Federal Program Name: COVID – 19 Provider Relief Fund (PRF) Federal Agency: U.S. Department of Health and Human Services Federal Assistance Listing Title and Number: COVID-19 Provider Relief Fund, 93.498 Criteria or Specific Requirement: 2 CFR 200.512(a) requires that the Hospital’s audit must be completed and the data collection form described in paragraph (b) of this section and reporting package described in paragraph (c) of this section must be submitted within the earlier of 30 calendar day safter receipt of the auditor’s report(s), or nine months after the end of the audit period.
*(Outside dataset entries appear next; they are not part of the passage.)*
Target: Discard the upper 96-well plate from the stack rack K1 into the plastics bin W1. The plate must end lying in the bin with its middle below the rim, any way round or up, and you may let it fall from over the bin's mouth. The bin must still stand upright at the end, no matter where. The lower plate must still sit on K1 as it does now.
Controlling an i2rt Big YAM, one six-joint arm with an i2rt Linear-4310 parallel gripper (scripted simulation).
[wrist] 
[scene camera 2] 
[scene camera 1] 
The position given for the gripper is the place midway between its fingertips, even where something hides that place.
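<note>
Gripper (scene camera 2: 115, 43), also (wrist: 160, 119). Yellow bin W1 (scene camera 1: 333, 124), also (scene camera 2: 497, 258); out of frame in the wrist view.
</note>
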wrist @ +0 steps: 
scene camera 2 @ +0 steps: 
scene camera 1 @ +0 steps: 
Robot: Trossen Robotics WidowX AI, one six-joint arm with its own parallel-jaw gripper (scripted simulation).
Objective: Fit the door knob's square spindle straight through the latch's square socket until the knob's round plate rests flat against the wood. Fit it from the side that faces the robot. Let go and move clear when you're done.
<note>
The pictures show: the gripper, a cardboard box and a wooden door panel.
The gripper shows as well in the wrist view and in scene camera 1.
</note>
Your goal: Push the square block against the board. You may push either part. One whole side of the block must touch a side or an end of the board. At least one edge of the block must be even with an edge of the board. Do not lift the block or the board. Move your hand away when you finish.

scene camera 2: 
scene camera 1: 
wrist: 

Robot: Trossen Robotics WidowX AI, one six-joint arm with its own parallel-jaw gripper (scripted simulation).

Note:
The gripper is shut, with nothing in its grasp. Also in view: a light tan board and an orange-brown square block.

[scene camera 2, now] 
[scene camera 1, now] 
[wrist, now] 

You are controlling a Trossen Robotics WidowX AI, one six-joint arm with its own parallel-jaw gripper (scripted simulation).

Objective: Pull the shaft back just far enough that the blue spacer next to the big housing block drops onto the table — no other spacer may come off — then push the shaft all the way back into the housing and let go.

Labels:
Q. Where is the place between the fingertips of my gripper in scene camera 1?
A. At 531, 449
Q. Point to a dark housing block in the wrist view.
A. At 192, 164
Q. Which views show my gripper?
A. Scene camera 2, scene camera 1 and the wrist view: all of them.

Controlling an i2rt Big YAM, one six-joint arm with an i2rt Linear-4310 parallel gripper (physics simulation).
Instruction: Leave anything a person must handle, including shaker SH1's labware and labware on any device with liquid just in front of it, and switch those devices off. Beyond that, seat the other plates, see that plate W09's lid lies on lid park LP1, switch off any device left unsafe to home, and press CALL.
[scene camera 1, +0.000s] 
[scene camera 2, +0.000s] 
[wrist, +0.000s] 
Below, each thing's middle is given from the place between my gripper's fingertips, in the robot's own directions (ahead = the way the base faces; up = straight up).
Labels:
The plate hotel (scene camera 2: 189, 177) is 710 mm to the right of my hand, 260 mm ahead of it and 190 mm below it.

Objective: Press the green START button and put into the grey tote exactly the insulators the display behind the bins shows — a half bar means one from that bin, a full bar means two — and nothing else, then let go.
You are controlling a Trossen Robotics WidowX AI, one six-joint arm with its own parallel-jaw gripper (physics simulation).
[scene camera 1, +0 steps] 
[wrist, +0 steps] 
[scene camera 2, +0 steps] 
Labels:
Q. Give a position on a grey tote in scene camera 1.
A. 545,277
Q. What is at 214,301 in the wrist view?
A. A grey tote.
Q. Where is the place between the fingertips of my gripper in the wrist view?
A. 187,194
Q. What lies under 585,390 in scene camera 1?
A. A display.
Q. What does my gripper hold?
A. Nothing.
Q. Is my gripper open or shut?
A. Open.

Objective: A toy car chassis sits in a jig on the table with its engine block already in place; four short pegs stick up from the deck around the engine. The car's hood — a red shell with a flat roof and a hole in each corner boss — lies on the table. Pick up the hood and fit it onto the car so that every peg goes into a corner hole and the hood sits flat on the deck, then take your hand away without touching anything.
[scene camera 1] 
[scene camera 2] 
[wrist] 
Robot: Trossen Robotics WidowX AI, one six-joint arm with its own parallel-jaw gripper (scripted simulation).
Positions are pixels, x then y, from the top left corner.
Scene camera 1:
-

Condition: The Hospital’s audit report was not finalized and submitted during the required time period. Questioned Costs: None Context: The Hospital’s audit report was not finalized and submitted during the required time period. Effect: The Hospital did not comply with the requirements of 2 CFR 200.512(a). Cause: Internal controls surrounding the accumulation of data from the Hospital’s nursing home operations as prepared by third party managers was delayed Repeat Findings: No Recommendation: We recommend that the Hospital obtain and review periodic financial statements of each of the nursing homes and review internal calculations of amounts due under management agreements. Financial information should be included in the Hospital’s financial statements on a routine basis. Views of Responsible Officials and Planned Corrective Action: We concur. Management continues to evaluate current controls related to accounting for the nursing home operations to ensure that transactions are accounted for properly and in a timely manner to allow for completion of required audit procedures within the timelines identified above.